◆ THE TASK: What you give back must match the records below exactly.

━━━ DATASET ENTRIES

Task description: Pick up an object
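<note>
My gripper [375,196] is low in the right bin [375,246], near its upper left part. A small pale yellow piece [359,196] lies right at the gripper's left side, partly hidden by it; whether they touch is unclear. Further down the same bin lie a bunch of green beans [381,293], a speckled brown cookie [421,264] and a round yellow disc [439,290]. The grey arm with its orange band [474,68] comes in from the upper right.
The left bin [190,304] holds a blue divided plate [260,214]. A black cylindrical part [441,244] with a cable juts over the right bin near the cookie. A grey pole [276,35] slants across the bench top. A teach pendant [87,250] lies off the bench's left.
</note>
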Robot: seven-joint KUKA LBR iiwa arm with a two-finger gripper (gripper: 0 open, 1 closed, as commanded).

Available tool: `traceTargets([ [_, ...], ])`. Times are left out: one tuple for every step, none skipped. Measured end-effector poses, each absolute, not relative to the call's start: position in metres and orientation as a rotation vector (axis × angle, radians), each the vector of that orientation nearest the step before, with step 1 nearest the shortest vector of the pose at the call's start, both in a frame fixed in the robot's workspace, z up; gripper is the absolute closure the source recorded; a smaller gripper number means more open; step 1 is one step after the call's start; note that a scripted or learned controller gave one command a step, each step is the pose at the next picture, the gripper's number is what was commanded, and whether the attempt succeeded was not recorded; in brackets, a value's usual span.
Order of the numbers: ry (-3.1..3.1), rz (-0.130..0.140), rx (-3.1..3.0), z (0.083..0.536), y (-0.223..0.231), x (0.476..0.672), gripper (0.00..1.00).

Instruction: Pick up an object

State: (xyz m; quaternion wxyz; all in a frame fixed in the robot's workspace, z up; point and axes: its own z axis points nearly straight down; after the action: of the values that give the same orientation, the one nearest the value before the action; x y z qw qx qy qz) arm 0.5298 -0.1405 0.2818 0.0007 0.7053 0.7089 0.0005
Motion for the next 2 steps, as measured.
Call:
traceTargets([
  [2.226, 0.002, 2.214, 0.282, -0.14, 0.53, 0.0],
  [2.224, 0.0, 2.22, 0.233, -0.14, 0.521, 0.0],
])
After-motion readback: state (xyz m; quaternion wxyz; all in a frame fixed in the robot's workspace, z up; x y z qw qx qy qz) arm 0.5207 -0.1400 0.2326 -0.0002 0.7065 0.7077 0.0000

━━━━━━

◆ WORKED SOLUTION:
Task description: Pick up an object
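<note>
My gripper [375,196] is low in the right bin [375,246], near its upper left part. A small pale yellow piece [359,196] lies right at the gripper's left side, partly hidden by it; whether they touch is unclear. Further down the same bin lie a bunch of green beans [381,293], a speckled brown cookie [421,264] and a round yellow disc [439,290]. The grey arm with its orange band [474,68] comes in from the upper right.
The left bin [190,304] holds a blue divided plate [260,214]. A black cylindrical part [441,244] with a cable juts over the right bin near the cookie. A grey pole [276,35] slants across the bench top. A teach pendant [87,250] lies off the bench's left.
</note>
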Robot: seven-joint KUKA LBR iiwa arm with a two-finger gripper (gripper: 0 open, 1 closed, as commanded).

Available tool: `traceTargets([ [_, ...], ])`. Times are left out: one tuple for every step, none skipped. Measured end-effector poses, each absolute, not relative to the call's start: position in metres and orientation as a rotation vector (axis × angle, radians), each the vector of that orientation nearest the step before, with step 1 nearest the shortest vector of the pose at the call's start, both in a frame fixed in the robot's workspace, z up; gripper is the absolute closure the source recorded; a smaller gripper number means more open; step 1 is one step after the call's start; note that a scripted or learned controller gave one command a step, each step is the pose at the next picture, the gripper's number is what was commanded, and whether the attempt succeeded was not recorded; in brackets, a value's usual span.
Order of the numbers: ry (-3.1..3.1), rz (-0.130..0.140), rx (-3.1..3.0), z (0.083..0.536), y (-0.223..0.231), x (0.476..0.672), gripper (0.00..1.00).

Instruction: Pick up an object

State: (xyz m; quaternion wxyz; all in a frame fixed in the robot's workspace, z up; point and axes: its own z axis points nearly straight down; after the action: of the values that give the same orientation, the one nearest the value before the action; x y z qw qx qy qz) arm 0.5298 -0.1405 0.2818 0.0007 0.7053 0.7089 0.0005
Motion for the next 2 steps, as measured.
Call:
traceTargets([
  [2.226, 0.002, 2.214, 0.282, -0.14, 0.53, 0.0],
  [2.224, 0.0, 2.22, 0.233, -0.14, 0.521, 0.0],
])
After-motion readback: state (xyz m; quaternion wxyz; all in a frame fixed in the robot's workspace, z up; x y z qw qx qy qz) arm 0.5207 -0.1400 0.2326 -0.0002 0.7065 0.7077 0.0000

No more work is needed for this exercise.